I'm a professional dev myself, but I don't see why everyone should have to, or feel like they have to, learn how to code, or even make stuff using "no-code".

In general, kids and adults alike, but especially kids, should spend more time being active and outside, not sitting down in front of computer screens.

Not everyone is cut out for or interested in coding, just like not everyone is cut out for or interested in medicine, law, a trade or literally every other imaginable field. And that's not a value judgement or a judgement of people's intelligence or lack thereof (unlike a lot of techies, I don't believe we're smarter than everyone else), it's just fact.



> Taking a step back, I personally question why being able to code should be considered important?

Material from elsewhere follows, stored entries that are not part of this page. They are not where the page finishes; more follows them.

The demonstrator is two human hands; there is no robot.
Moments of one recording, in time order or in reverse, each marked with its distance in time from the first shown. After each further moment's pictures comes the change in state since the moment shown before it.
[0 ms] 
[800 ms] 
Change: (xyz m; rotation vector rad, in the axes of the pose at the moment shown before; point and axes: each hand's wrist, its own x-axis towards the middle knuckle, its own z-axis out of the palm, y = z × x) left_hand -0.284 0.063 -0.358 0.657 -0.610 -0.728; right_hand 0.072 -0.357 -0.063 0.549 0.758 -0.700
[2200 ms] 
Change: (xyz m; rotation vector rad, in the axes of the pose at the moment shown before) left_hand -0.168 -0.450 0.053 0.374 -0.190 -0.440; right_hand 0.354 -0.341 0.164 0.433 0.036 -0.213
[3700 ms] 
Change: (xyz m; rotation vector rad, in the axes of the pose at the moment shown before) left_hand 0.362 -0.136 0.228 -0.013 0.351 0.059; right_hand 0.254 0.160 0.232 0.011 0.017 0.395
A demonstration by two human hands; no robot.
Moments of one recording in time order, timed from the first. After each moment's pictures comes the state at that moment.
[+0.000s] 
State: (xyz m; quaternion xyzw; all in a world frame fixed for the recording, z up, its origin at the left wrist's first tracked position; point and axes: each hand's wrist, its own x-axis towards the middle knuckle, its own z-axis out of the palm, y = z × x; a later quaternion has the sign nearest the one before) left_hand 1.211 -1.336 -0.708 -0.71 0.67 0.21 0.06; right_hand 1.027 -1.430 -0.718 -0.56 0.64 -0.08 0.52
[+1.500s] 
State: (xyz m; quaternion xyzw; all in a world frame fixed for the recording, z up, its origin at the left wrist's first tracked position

Ability to code gives you a particular mindset that makes it much easier for you to work with computer technologies. It's helpful, but on the other hand you could argue that all other technologies we use in daily life have been sufficiently abstracted away that you can get away with not knowing how they work.

The real reason why coding is a big topic in society is that, for the past two or three decades, programming has been an easy way to move up one or two socioeconomical classes. Most well-paying fields are nowhere as easy in terms of workload or required education. Of course, if everyone became a programmer, the payoff wouldn't be as high anymore, but there's lots of money to be made right now by pointing to college dropouts made tech billionaires, or fat FAANG paychecks, and selling people coding bootcamps.

(Or, in less cynical terms: the demand for software developers still outpaces supply; this manifests as a background social pressure to create more software developers.)